(Your instructions): Output the data in full and exactly as presented.

(Supplied information):
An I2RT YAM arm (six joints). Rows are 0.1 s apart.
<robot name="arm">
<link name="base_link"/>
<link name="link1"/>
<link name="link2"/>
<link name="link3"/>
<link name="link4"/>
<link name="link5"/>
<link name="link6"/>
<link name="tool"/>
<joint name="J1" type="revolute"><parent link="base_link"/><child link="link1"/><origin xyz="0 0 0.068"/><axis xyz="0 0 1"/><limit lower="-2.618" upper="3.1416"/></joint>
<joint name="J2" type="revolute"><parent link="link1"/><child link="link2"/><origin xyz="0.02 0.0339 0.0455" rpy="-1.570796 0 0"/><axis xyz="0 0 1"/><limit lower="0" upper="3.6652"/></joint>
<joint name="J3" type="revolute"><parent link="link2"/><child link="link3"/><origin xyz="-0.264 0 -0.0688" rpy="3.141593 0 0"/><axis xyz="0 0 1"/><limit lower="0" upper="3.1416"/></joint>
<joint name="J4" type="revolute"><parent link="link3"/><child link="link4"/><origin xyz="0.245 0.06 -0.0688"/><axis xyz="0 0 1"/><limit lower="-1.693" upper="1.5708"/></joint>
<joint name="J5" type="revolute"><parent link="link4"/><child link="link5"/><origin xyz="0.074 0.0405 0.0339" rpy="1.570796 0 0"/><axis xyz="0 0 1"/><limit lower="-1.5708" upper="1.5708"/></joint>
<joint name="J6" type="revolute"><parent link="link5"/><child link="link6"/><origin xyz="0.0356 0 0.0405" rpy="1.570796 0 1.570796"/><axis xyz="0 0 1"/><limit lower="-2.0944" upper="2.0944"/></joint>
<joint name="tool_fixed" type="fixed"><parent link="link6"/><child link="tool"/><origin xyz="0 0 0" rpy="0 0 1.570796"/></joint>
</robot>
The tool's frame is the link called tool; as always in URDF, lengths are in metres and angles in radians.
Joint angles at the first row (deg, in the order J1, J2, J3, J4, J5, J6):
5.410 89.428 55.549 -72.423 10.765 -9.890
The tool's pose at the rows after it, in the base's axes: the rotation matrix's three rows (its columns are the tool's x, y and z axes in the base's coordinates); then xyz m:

(Output of the task):
An I2RT YAM arm (six joints). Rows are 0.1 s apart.
<robot name="arm">
<link name="base_link"/>
<link name="link1"/>
<link name="link2"/>
<link name="link3"/>
<link name="link4"/>
<link name="link5"/>
<link name="link6"/>
<link name="tool"/>
<joint name="J1" type="revolute"><parent link="base_link"/><child link="link1"/><origin xyz="0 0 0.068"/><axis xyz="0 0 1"/><limit lower="-2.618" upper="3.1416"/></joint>
<joint name="J2" type="revolute"><parent link="link1"/><child link="link2"/><origin xyz="0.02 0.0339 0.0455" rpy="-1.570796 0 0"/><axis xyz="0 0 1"/><limit lower="0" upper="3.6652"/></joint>
<joint name="J3" type="revolute"><parent link="link2"/><child link="link3"/><origin xyz="-0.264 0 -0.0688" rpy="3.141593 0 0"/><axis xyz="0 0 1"/><limit lower="0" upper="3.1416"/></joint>
<joint name="J4" type="revolute"><parent link="link3"/><child link="link4"/><origin xyz="0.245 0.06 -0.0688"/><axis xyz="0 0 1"/><limit lower="-1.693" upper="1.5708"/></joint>
<joint name="J5" type="revolute"><parent link="link4"/><child link="link5"/><origin xyz="0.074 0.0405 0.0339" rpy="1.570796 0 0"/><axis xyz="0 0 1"/><limit lower="-1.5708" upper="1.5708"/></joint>
<joint name="J6" type="revolute"><parent link="link5"/><child link="link6"/><origin xyz="0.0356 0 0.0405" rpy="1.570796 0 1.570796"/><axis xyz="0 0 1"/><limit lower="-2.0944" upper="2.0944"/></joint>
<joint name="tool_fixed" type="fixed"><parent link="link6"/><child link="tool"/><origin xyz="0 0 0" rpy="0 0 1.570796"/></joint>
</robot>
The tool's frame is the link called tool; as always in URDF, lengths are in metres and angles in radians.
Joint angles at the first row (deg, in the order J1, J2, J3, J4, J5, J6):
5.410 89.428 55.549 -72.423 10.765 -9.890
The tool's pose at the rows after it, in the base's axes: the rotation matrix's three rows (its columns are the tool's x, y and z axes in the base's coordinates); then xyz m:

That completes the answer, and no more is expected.